Call to action: I would love to see the following done:
- Check out some of the libraries with large writable segments. An extreme example of this is libaudiofile. This library has 92 kb of dirty, private rss (isn't that naughty!). To make matters worse, the library is used by 22 processes on my GNOME 2.14 desktop. This is about 2 MB of memory! Let's figure out why this is happening and make the data const. Also, it might be wise to see if we could reduce the number of programs using this library. We should try to find any other instances of this.
- Let's get some smaps based data in gnome-system-monitor, and possibly more low level tools as well.
- We should look at tools like exmap to get per-page level rss into. This is useful for finding out things like
what pages does evolution use from libgtk and why. We can use this tool to figure out what we can do for low memory users: we can simulate high levels of swapping by allocating memory in a dummy process. We should then see what pages must be loaded from disk to use the desktop, evolution, etc.

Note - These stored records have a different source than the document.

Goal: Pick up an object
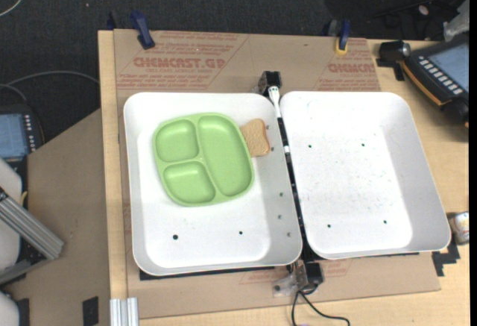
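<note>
Left bin [149,242]: shallow white tray with rounded corners and a smooth, slightly glossy floor; a few small dark dots mark the floor.
Green plate [203,159]: light green divided dish of moulded plastic, rounded outline, three compartments; it lies flat in the upper half of the left bin.
Tan object [256,137]: small flat piece, roughly rectangular with soft corners and a matte, bread-like surface; it rests against the right rim of the green plate, near the divide between the bins.
Right bin [358,175]: same white tray form, its floor speckled with fine dark specks and a few larger dots.
Bench board [186,56]: brown cardboard sheet with red printed lettering under both bins, held at the far edge by a blue clamp [141,30] and a second clamp [342,37].
Jaws: their opening cannot be told from this frame, nor can the tan object's position relative to them.
</note>
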Controlling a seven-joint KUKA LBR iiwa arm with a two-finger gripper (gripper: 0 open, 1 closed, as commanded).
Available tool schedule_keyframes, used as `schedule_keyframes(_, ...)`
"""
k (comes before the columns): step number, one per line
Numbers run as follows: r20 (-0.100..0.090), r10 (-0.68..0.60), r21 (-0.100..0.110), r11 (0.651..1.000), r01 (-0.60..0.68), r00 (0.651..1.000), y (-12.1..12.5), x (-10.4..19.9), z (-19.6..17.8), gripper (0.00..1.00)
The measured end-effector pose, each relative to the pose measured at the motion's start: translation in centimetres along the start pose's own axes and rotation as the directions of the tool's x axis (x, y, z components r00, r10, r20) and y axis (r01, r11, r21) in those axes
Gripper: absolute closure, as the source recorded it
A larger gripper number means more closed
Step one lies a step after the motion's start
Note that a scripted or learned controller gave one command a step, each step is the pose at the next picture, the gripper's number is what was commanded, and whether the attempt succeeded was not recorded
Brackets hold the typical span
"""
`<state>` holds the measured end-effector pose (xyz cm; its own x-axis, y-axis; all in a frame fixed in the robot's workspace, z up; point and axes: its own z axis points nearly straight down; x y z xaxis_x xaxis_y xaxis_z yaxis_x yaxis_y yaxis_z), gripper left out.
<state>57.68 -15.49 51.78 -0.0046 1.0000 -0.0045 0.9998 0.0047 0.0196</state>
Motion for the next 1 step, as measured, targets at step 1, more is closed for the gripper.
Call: schedule_keyframes(1, -0.004, 0.007, 0.017, 1.000, -0.007, 1.000, -6.55, -0.20, -2.13, 0.00)
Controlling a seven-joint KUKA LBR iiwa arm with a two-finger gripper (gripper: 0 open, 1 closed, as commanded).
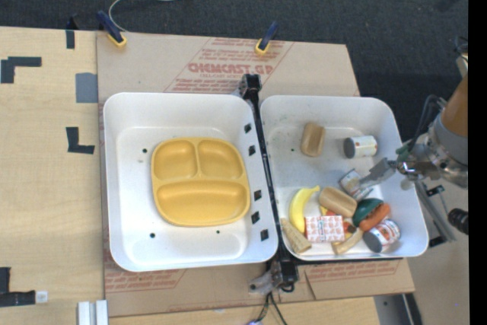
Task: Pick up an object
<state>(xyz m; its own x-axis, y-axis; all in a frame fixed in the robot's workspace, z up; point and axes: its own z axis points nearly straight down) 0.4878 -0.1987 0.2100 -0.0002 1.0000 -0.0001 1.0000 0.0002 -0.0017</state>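
dark grey carpet fills the top of the view, and below it a pale wooden bench carries a sheet of brown cardboard printed with red lettering and held at its far edge by two blue-and-yellow clamps. a thin black cable loops across the carpet toward the left clamp. two shallow white bins sit side by side on the cardboard, joined along a black seam. left bin holds a yellow divided plate, lying flat near its middle, with three compartments. right bin holds a scatter of small things: a tan cylinder lying alone toward the far side, a small white can just to its right, and a crowded heap in the near right corner. that heap includes a yellow banana, a red-and-white packet, a tan roll, a dark green piece, an orange carrot shape and a tin can lying on its side, many of them touching. the gripper reaches in from the right over the right bin's right rim, low and slanting toward the heap, its tip near a small silvery object. whether its jaws are spread or closed cannot be told from this angle, and nothing can be seen pinched between them.
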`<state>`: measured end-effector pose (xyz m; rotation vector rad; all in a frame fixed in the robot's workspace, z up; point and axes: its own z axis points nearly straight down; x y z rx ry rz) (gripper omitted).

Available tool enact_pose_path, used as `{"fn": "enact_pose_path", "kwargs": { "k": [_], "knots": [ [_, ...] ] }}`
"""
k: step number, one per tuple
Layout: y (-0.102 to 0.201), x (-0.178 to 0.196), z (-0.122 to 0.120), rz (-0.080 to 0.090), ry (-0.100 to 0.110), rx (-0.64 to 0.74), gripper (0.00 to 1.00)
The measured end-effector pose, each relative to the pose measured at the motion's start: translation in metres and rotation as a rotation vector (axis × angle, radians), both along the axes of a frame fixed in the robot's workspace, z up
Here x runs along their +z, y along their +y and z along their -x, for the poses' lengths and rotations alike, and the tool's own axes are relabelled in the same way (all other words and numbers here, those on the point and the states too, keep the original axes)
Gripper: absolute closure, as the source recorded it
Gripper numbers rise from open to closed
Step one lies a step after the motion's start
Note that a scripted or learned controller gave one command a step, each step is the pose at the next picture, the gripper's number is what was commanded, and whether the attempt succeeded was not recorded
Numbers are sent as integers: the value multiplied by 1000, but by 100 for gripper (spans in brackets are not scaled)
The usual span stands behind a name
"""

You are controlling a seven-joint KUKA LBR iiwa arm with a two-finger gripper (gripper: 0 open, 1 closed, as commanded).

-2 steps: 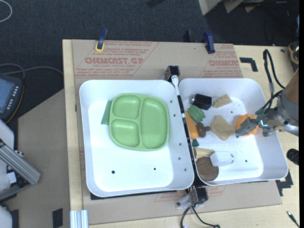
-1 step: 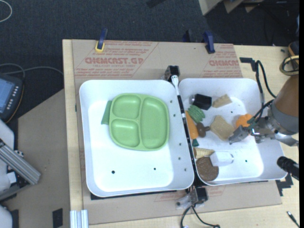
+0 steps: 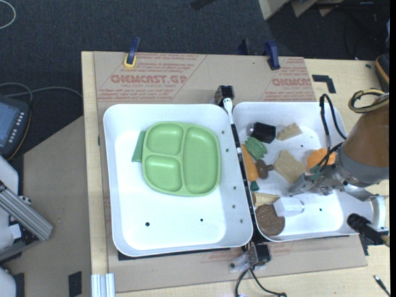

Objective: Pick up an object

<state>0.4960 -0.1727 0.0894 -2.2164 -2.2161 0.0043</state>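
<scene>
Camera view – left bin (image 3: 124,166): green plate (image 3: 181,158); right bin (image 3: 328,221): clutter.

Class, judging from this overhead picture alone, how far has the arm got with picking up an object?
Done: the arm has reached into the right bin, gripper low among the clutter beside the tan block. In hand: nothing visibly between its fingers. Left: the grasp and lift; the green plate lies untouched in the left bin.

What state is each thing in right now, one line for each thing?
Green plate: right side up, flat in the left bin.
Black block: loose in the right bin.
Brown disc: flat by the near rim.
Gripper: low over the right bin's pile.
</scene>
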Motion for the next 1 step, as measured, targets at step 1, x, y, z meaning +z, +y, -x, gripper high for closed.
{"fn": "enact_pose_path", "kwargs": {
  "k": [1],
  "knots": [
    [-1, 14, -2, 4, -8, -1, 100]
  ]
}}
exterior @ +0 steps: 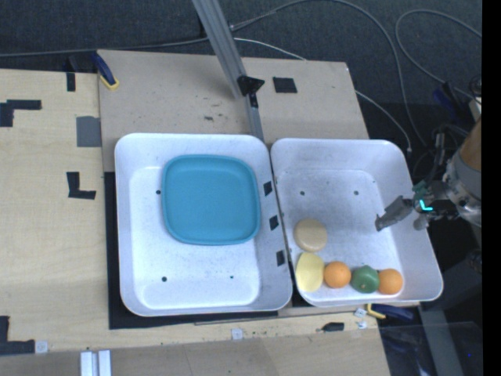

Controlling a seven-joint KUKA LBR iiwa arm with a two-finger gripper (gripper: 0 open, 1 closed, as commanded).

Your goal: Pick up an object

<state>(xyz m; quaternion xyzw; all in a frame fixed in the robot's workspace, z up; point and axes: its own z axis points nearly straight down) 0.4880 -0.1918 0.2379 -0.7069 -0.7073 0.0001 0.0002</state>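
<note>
Lined up along the near wall of the right bin (407,171) sit 4 small pieces of toy food: a pale yellow lemon-like piece (309,272), an orange ball (337,275), a green piece (364,279) and a second orange ball (390,281), each touching or just beside its neighbour. Just behind the yellow one lies a beige round piece (311,234), touching it and standing a little clear of the others. Any of these would serve as the thing to pick up, and I would judge the beige piece the easier target, since it has bare bin floor on 3 sides, whereas the row is crowded against the wall and leaves little room to slip a finger between neighbours. A good try would bring the gripper straight down over the chosen piece, centred, with room on both sides before closing. Across the divider, the left bin (133,210) carries a blue square plate (210,199) lying flat. Farther right, the gripper (391,215) hangs above the right bin's far-right part, well apart from the food, reaching in low from the right edge with the wrist tilted toward the bin's middle. Its dark fingers hold nothing that I can see, but whether they are spread or closed I cannot tell from here. Beyond both bins the desk (196,92) lies bare wood, with a metal pole (227,45) slanting across it.
</note>
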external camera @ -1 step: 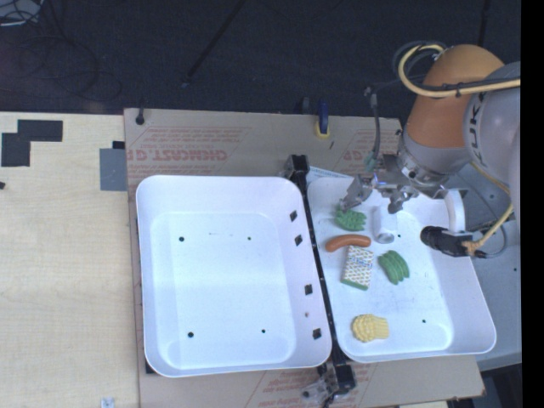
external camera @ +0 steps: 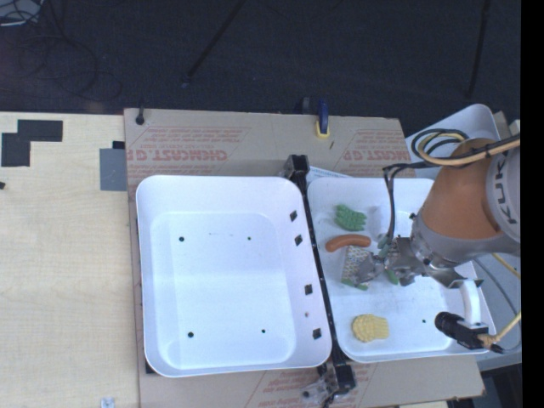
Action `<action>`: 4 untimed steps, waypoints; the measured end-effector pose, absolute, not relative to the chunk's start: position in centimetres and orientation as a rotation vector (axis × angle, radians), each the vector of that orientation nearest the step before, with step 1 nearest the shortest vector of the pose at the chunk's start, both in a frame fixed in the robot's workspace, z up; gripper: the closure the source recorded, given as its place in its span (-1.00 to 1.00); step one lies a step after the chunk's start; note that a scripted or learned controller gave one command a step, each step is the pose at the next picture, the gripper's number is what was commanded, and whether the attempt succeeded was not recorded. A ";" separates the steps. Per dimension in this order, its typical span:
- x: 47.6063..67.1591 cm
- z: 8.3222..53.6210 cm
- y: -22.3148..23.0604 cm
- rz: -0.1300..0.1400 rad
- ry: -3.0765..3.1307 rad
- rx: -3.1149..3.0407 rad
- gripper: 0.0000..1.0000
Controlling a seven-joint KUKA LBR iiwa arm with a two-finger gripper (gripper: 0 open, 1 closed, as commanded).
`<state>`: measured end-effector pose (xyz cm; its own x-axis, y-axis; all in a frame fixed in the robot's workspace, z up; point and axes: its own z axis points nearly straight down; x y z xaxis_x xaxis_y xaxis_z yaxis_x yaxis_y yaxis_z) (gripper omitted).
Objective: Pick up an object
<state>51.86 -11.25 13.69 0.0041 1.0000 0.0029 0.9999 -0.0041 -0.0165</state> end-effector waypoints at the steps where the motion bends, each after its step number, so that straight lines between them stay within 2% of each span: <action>1: 47.3 20.5 -10.6 0.002 -2.215 -2.223 -1.00; 2: 47.5 21.2 -10.7 0.005 -2.210 -2.224 1.00; 3: 52.8 28.7 -8.2 -0.004 -2.228 -2.220 1.00; 4: 47.2 25.3 -15.1 0.009 -2.209 -2.226 1.00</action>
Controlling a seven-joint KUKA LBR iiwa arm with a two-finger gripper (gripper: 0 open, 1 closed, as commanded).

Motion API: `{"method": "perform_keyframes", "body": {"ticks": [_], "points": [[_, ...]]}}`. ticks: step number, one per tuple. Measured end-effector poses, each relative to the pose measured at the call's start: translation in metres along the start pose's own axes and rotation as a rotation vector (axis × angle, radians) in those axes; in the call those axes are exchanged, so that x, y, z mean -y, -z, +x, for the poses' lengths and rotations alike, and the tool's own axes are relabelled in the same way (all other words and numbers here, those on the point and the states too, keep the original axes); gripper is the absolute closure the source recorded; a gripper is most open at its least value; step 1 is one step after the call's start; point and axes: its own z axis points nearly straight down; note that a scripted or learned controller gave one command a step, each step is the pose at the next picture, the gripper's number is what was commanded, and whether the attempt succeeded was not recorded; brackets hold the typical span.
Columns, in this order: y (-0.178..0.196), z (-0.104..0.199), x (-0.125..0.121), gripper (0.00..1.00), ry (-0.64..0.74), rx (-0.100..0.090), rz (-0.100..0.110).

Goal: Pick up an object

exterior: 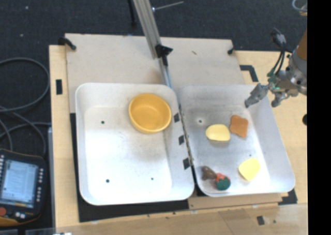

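My gripper (266,97) hangs over the upper right corner of the right bin (269,141), its two fingers spread open with nothing between them. Below and left of it lie an orange-brown piece (239,126) and a pale yellow oval (217,133), close together. A yellow wedge (249,169) rests near the bin's lower right. At the bin's front edge sits a small brown, red and green toy (216,178). A yellow bowl (150,113) stands upright in the left bin (103,161), near its top right.
A slanted aluminium post (147,16) rises from the back of the bench between the bins. Cables and a teach pendant (18,179) lie off the bench at left. A divider ridge (183,141) separates the two bins.
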Motion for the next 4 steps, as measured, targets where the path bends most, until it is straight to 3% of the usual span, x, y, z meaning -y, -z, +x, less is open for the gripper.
{"method": "perform_keyframes", "body": {"ticks": [1, 4], "points": [[0.000, 0.000, 0.000, 0.00, 0.001, 0.001, 0.001], [-0.151, 0.005, -0.012, 0.00, -0.002, 0.003, -0.001]]}}
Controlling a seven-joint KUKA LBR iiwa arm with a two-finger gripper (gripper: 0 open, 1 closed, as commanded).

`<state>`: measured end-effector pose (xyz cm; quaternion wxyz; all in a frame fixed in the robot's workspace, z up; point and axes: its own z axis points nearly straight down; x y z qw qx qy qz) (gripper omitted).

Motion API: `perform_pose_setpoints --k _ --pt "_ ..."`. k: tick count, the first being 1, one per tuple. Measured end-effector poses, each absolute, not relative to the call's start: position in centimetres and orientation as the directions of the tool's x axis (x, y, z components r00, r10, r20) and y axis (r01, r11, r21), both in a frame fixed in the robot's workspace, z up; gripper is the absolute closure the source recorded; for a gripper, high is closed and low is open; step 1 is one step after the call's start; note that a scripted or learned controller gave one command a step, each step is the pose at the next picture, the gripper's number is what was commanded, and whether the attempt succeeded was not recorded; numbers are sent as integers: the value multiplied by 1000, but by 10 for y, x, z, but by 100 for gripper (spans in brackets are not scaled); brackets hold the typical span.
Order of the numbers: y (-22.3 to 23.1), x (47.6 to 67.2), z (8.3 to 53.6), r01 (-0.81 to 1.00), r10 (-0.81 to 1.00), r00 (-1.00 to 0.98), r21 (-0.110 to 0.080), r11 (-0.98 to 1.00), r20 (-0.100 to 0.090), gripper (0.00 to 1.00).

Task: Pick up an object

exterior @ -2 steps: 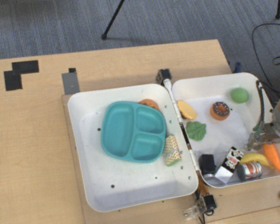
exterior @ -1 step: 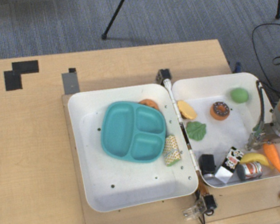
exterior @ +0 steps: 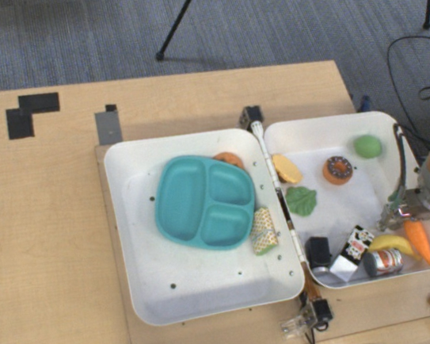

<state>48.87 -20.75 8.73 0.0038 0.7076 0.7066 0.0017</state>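
Camera view shows the gripper (exterior: 403,209) low over the carrot (exterior: 419,241) and banana (exterior: 391,242), probably to grasp; finger state unclear

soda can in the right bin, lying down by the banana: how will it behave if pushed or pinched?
The soda can lies on its side, so a push would probably roll it. The banana and carrot crowd it, likely blocking that roll. Its smooth, shiny wall may slip in a pinch.
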Motion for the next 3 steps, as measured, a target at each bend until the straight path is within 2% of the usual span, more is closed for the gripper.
perform_pose_setpoints --k 3 --pt "-207 489 87 1000 1000 2 8 -2 -3 0"
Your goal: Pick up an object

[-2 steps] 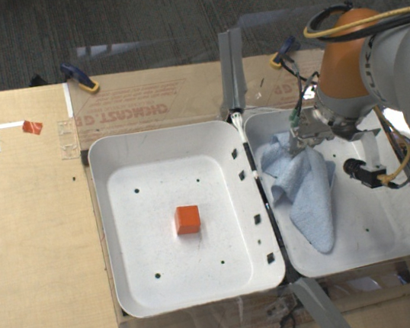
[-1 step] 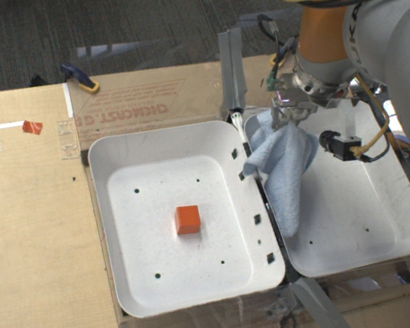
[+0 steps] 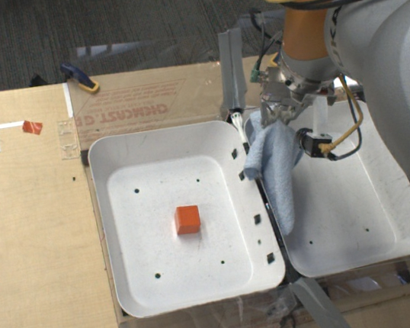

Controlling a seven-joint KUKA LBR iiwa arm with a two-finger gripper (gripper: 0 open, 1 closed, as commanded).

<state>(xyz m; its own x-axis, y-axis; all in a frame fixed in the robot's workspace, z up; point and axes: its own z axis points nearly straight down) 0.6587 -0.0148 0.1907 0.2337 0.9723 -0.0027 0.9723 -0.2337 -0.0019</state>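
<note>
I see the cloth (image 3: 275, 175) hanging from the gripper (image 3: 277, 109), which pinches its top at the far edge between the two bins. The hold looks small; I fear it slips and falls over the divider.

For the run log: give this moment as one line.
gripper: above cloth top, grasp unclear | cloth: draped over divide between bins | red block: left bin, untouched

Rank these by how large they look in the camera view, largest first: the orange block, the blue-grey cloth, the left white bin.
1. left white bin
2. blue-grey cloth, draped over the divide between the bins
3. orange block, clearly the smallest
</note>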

- It'd be great to set a community goal for 2.16.
We will reduce the private rss used by all GNOME processes in setup X by Y MB. We should also take statistics from 2.14 to make sure that there are no memory usage regressions.
In other performance related news, somebody has finally gotten good statistics on Firefox's memory usage. It looks like Mozilla is leaking pixmaps when browsing with tabs. I think there are many people who would be made much happier if this could be fixed. This is really great data gathering, and I'd like to see more of it.